Not sure if the metadata is indexxed but at least iirc it's more or less trivial to update the embeddings when your data changes (tho i haven't used it in a while so not sure).
However, FAISS is not a database. It can store metadata alongside vectors, but it doesn't have things you'd want in your app db like ACID compliance, non-vector indexing, and proper backup/recovery mechanisms. You're basically giving up all the DBMS capabilities.
For new RAG and search apps, many teams prefer just using a single app db with vector search capabilities included (Postgres, Mongo, MySQL etc) vs managing an app db and a separate vector db.
Taking raw embeddings and then storing them into vector databases, would be like if you took raw n-grams of your text and put them into a database for search.
Storing documents makes much more sense.
Idk how well it scales though, it's just doing it's job on my hobby project scale
For my few 100'000s embeddings I must say the performance was satisfactory.
With the exception of Pinecone: Chroma, Qdrant, Weaviate, Elastic, Mongo, and many others store the chunk/document alongside the embedding.
This is intentional misinformation.
You are correct in saying that that you can store embeddings and source data together in many vectordbs. We actually point this out in the post. The main point is that they are not linked but merely stored alongside each other. If one changes, the other one does not automatically change, making the relationship between the two stale.
The idea behind Pgai Vectorizer is that it actually links embeddings with underlying source data so that changes in source data are automatically reflected in embeddings. This is a better abstraction and it removes the burden of the engineer to ensure embeddings are in sync as their data changes.
...when you actually do want to think about it (in 2024).
Right now, we're collectively still figuring out:
We agree a lot of stuff still needs to be figured out. Which is why we made vectorizer very configurable. You can configure chunking strategies, formatting (which is a way to add context back into chunks). You can mix semantic and lexical search on the results. That handles your 1,2,3. Versioning can mean a different version of the data (in which case the versioning info lives with the source data) OR a different embedding config, which we also support[1].
Admittedly, right now we have predefined chunking strategies. But we plan to add custom-code options very soon.

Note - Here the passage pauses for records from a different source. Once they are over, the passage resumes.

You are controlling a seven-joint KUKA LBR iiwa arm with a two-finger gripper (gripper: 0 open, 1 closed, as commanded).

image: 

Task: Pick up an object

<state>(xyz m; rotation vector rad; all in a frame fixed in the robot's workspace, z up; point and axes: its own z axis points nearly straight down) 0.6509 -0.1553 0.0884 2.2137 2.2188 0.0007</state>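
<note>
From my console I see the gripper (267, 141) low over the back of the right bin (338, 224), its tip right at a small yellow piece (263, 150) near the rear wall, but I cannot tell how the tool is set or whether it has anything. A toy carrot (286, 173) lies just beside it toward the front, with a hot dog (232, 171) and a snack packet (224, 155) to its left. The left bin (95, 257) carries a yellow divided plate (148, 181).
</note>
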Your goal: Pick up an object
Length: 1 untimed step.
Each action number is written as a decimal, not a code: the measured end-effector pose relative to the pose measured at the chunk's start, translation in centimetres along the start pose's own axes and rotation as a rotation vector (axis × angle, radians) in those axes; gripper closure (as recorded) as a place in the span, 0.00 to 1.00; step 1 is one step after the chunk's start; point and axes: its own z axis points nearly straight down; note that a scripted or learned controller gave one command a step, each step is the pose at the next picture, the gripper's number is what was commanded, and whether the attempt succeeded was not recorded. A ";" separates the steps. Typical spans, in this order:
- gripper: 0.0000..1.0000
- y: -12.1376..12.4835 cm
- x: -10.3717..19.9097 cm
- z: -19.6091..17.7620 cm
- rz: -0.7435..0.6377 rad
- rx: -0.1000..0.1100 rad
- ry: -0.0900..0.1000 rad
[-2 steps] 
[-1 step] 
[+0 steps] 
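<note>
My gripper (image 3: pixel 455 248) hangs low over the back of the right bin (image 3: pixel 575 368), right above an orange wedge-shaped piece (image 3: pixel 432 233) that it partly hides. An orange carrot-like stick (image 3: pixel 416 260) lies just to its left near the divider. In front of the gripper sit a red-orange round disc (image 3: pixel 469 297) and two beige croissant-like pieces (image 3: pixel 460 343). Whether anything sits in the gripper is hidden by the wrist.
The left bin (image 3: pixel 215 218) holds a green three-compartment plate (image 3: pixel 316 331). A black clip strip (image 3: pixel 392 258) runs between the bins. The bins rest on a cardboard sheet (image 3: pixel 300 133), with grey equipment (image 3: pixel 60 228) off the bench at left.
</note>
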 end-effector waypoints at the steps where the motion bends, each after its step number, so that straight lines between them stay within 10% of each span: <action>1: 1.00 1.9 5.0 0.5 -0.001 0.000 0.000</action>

Our broader point is that the things you highlight above are the right things to worry about, not the data workflow ops and babysitting your lambda jobs. That's what we want to handle for you.
[1]: https://www.timescale.com/blog/which-rag-chunking-and-format...
And now we shift ever more slightly back towards logic in the DB. I for one am thrilled; there’s no reason other than unfamiliarity to not let RDBMS perform functions it’s designed to do. As long as these offloads are documented in code, embrace not needing to handle it in your app.